ASSIGNMENT: Word for word, repeat all of the entries.

━━ EXTRACTED INFORMATION

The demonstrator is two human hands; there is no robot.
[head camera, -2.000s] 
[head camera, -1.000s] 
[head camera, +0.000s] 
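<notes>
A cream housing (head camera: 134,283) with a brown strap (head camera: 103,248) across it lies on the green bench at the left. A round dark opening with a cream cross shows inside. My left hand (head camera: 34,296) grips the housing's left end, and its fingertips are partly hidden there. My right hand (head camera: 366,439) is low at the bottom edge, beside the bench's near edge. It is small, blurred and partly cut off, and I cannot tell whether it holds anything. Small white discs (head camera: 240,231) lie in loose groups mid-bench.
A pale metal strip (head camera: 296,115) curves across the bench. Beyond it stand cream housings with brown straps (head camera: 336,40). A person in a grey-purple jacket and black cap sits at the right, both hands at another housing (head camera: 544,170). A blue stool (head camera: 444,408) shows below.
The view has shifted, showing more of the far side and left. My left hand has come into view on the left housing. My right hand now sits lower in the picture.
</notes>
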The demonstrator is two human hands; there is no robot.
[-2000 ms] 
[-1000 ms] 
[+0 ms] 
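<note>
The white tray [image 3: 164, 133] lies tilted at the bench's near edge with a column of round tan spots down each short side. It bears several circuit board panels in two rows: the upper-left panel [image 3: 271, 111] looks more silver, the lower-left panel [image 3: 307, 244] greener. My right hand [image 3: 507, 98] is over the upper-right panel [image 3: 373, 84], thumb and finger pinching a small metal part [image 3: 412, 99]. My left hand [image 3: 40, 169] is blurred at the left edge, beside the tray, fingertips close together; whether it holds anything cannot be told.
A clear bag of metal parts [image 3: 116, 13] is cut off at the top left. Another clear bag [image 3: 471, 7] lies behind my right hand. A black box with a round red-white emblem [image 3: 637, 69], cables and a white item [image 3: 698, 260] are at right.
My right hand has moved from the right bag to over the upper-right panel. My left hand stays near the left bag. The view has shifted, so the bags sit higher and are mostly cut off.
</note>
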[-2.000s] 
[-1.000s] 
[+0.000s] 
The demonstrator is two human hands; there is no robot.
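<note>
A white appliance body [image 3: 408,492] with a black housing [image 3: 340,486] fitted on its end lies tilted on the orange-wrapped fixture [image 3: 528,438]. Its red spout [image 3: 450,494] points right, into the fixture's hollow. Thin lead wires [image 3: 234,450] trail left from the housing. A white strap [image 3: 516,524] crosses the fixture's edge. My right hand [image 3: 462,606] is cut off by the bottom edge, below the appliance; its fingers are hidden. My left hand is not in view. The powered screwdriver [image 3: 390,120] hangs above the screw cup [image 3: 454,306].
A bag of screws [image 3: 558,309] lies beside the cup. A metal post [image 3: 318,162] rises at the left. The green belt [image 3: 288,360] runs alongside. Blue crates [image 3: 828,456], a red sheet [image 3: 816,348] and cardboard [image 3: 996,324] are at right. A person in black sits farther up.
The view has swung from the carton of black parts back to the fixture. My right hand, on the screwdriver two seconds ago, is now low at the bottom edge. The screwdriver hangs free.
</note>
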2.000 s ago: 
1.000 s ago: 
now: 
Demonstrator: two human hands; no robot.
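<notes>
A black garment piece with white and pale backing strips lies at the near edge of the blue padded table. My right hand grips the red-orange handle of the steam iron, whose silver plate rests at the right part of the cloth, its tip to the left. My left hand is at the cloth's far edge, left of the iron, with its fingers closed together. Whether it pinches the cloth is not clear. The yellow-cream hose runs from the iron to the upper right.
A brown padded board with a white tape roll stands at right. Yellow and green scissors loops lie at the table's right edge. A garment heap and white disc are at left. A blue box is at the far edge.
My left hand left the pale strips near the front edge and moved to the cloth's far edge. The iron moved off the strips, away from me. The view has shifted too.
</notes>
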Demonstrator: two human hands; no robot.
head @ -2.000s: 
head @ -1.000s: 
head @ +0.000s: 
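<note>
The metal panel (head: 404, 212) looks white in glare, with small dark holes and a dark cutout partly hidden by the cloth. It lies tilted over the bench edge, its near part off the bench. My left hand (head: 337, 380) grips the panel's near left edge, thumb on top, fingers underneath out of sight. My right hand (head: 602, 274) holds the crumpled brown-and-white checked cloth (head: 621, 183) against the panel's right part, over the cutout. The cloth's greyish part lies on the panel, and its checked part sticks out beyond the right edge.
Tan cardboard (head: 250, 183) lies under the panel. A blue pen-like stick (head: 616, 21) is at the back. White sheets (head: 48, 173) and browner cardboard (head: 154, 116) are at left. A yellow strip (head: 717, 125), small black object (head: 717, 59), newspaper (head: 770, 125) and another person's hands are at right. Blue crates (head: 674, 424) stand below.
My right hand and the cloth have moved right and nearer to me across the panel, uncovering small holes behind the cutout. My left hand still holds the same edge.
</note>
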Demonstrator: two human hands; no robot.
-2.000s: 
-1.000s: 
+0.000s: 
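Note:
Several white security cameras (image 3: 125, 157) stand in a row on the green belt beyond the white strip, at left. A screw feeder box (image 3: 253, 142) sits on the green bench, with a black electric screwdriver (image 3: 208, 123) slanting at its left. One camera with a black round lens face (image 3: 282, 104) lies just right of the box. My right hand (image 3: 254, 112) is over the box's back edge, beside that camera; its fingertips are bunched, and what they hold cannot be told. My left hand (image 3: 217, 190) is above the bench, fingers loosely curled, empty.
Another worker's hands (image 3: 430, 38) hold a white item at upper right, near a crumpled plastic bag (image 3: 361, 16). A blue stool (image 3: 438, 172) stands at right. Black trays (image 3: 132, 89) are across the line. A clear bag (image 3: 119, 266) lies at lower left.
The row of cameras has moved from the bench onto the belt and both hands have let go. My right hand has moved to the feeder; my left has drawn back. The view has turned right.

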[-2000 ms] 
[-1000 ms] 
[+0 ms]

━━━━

TASK OUTPUT:
The demonstrator is two human hands; there is no robot.
[head camera, -2.000s] 
[head camera, -1.000s] 
[head camera, +0.000s] 
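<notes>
A cream housing (head camera: 134,283) with a brown strap (head camera: 103,248) across it lies on the green bench at the left. A round dark opening with a cream cross shows inside. My left hand (head camera: 34,296) grips the housing's left end, and its fingertips are partly hidden there. My right hand (head camera: 366,439) is low at the bottom edge, beside the bench's near edge. It is small, blurred and partly cut off, and I cannot tell whether it holds anything. Small white discs (head camera: 240,231) lie in loose groups mid-bench.
A pale metal strip (head camera: 296,115) curves across the bench. Beyond it stand cream housings with brown straps (head camera: 336,40). A person in a grey-purple jacket and black cap sits at the right, both hands at another housing (head camera: 544,170). A blue stool (head camera: 444,408) shows below.
The view has shifted, showing more of the far side and left. My left hand has come into view on the left housing. My right hand now sits lower in the picture.
</notes>
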The demonstrator is two human hands; there is no robot.
[-2000 ms] 
[-1000 ms] 
[+0 ms] 
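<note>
The white tray [image 3: 164, 133] lies tilted at the bench's near edge with a column of round tan spots down each short side. It bears several circuit board panels in two rows: the upper-left panel [image 3: 271, 111] looks more silver, the lower-left panel [image 3: 307, 244] greener. My right hand [image 3: 507, 98] is over the upper-right panel [image 3: 373, 84], thumb and finger pinching a small metal part [image 3: 412, 99]. My left hand [image 3: 40, 169] is blurred at the left edge, beside the tray, fingertips close together; whether it holds anything cannot be told.
A clear bag of metal parts [image 3: 116, 13] is cut off at the top left. Another clear bag [image 3: 471, 7] lies behind my right hand. A black box with a round red-white emblem [image 3: 637, 69], cables and a white item [image 3: 698, 260] are at right.
My right hand has moved from the right bag to over the upper-right panel. My left hand stays near the left bag. The view has shifted, so the bags sit higher and are mostly cut off.
</note>
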[-2.000s] 
[-1.000s] 
[+0.000s] 
The demonstrator is two human hands; there is no robot.
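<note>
A white appliance body [image 3: 408,492] with a black housing [image 3: 340,486] fitted on its end lies tilted on the orange-wrapped fixture [image 3: 528,438]. Its red spout [image 3: 450,494] points right, into the fixture's hollow. Thin lead wires [image 3: 234,450] trail left from the housing. A white strap [image 3: 516,524] crosses the fixture's edge. My right hand [image 3: 462,606] is cut off by the bottom edge, below the appliance; its fingers are hidden. My left hand is not in view. The powered screwdriver [image 3: 390,120] hangs above the screw cup [image 3: 454,306].
A bag of screws [image 3: 558,309] lies beside the cup. A metal post [image 3: 318,162] rises at the left. The green belt [image 3: 288,360] runs alongside. Blue crates [image 3: 828,456], a red sheet [image 3: 816,348] and cardboard [image 3: 996,324] are at right. A person in black sits farther up.
The view has swung from the carton of black parts back to the fixture. My right hand, on the screwdriver two seconds ago, is now low at the bottom edge. The screwdriver hangs free.
</note>
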2.000 s ago: 
1.000 s ago: 
now: 
Demonstrator: two human hands; no robot.
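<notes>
A black garment piece with white and pale backing strips lies at the near edge of the blue padded table. My right hand grips the red-orange handle of the steam iron, whose silver plate rests at the right part of the cloth, its tip to the left. My left hand is at the cloth's far edge, left of the iron, with its fingers closed together. Whether it pinches the cloth is not clear. The yellow-cream hose runs from the iron to the upper right.
A brown padded board with a white tape roll stands at right. Yellow and green scissors loops lie at the table's right edge. A garment heap and white disc are at left. A blue box is at the far edge.
My left hand left the pale strips near the front edge and moved to the cloth's far edge. The iron moved off the strips, away from me. The view has shifted too.
</notes>
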Demonstrator: two human hands; no robot.
head @ -2.000s: 
head @ -1.000s: 
head @ +0.000s: 
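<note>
The metal panel (head: 404, 212) looks white in glare, with small dark holes and a dark cutout partly hidden by the cloth. It lies tilted over the bench edge, its near part off the bench. My left hand (head: 337, 380) grips the panel's near left edge, thumb on top, fingers underneath out of sight. My right hand (head: 602, 274) holds the crumpled brown-and-white checked cloth (head: 621, 183) against the panel's right part, over the cutout. The cloth's greyish part lies on the panel, and its checked part sticks out beyond the right edge.
Tan cardboard (head: 250, 183) lies under the panel. A blue pen-like stick (head: 616, 21) is at the back. White sheets (head: 48, 173) and browner cardboard (head: 154, 116) are at left. A yellow strip (head: 717, 125), small black object (head: 717, 59), newspaper (head: 770, 125) and another person's hands are at right. Blue crates (head: 674, 424) stand below.
My right hand and the cloth have moved right and nearer to me across the panel, uncovering small holes behind the cutout. My left hand still holds the same edge.
</note>
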Demonstrator: two human hands; no robot.
-2.000s: 
-1.000s: 
+0.000s: 
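Note:
Several white security cameras (image 3: 125, 157) stand in a row on the green belt beyond the white strip, at left. A screw feeder box (image 3: 253, 142) sits on the green bench, with a black electric screwdriver (image 3: 208, 123) slanting at its left. One camera with a black round lens face (image 3: 282, 104) lies just right of the box. My right hand (image 3: 254, 112) is over the box's back edge, beside that camera; its fingertips are bunched, and what they hold cannot be told. My left hand (image 3: 217, 190) is above the bench, fingers loosely curled, empty.
Another worker's hands (image 3: 430, 38) hold a white item at upper right, near a crumpled plastic bag (image 3: 361, 16). A blue stool (image 3: 438, 172) stands at right. Black trays (image 3: 132, 89) are across the line. A clear bag (image 3: 119, 266) lies at lower left.
The row of cameras has moved from the bench onto the belt and both hands have let go. My right hand has moved to the feeder; my left has drawn back. The view has turned right.
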
[-2000 ms] 
[-1000 ms] 
[+0 ms]

The exercise has been finished.